Qwen3-235B-A22B, part of the cutting-edge Qwen3 series, introduces the next generation of large language models with both dense and mixture-of-experts (MoE) architectures. This advanced model enables seamless switching between thinking mode (for complex reasoning, math, and coding) and non-thinking mode (for fast, general-purpose dialogue) within a single model—delivering optimal performance for a wide range of applications.
Key highlights:
Outperforms previous generation QwQ models (in thinking mode) and Qwen2.5 instruct models (in non-thinking mode) in mathematics, code generation, and commonsense logical reasoning.
Offers superior alignment with human preferences, excelling in creative writing, role-play, multi-turn dialogue, and following instructions for highly natural and engaging conversations.
Exceptional agent capabilities allow precise external tool integration in both thinking and non-thinking modes, achieving SOTA (state-of-the-art) performance among open-source models for complex agent-based tasks.
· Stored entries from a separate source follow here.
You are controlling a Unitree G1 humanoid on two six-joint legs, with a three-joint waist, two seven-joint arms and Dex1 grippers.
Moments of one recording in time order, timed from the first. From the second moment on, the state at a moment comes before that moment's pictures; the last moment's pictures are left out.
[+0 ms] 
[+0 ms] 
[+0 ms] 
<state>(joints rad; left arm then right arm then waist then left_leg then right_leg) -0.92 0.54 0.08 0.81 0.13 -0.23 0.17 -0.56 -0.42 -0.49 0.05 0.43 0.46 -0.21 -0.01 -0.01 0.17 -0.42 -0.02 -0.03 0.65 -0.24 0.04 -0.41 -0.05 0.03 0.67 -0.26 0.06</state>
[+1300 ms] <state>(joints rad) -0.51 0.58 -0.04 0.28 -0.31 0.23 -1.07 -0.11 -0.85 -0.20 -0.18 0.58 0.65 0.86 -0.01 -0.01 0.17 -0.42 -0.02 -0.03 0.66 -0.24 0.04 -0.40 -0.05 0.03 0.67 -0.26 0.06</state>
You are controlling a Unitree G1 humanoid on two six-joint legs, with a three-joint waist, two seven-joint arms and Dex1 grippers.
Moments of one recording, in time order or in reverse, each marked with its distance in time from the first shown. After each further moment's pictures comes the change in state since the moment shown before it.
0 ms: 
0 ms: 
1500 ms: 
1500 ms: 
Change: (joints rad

Supports over 100 languages and dialects, with robust multilingual instruction following and translation abilities.
Model overview:
Feature | Description |
---|---|
Type | Causal Language Model |
Training Stage | Pretraining & Post-training |
Number of Parameters (Total) | 235B |
Activated Parameters | 22B |
Non-Embedding Parameters | 234B |
Layers | 94 |
Attention Heads (GQA) | Q: 64, KV: 4 |
Number of Experts | 128 |
Activated Experts | 8 |
Context Length | 32,768 tokens natively, up to 131,072 tokens with YaRN |
Qwen3-235B-A22B sets a new standard in the industry for reasoning, agent capabilities, human-like dialogue, and multilingual support, making it an ideal choice for sophisticated AI applications.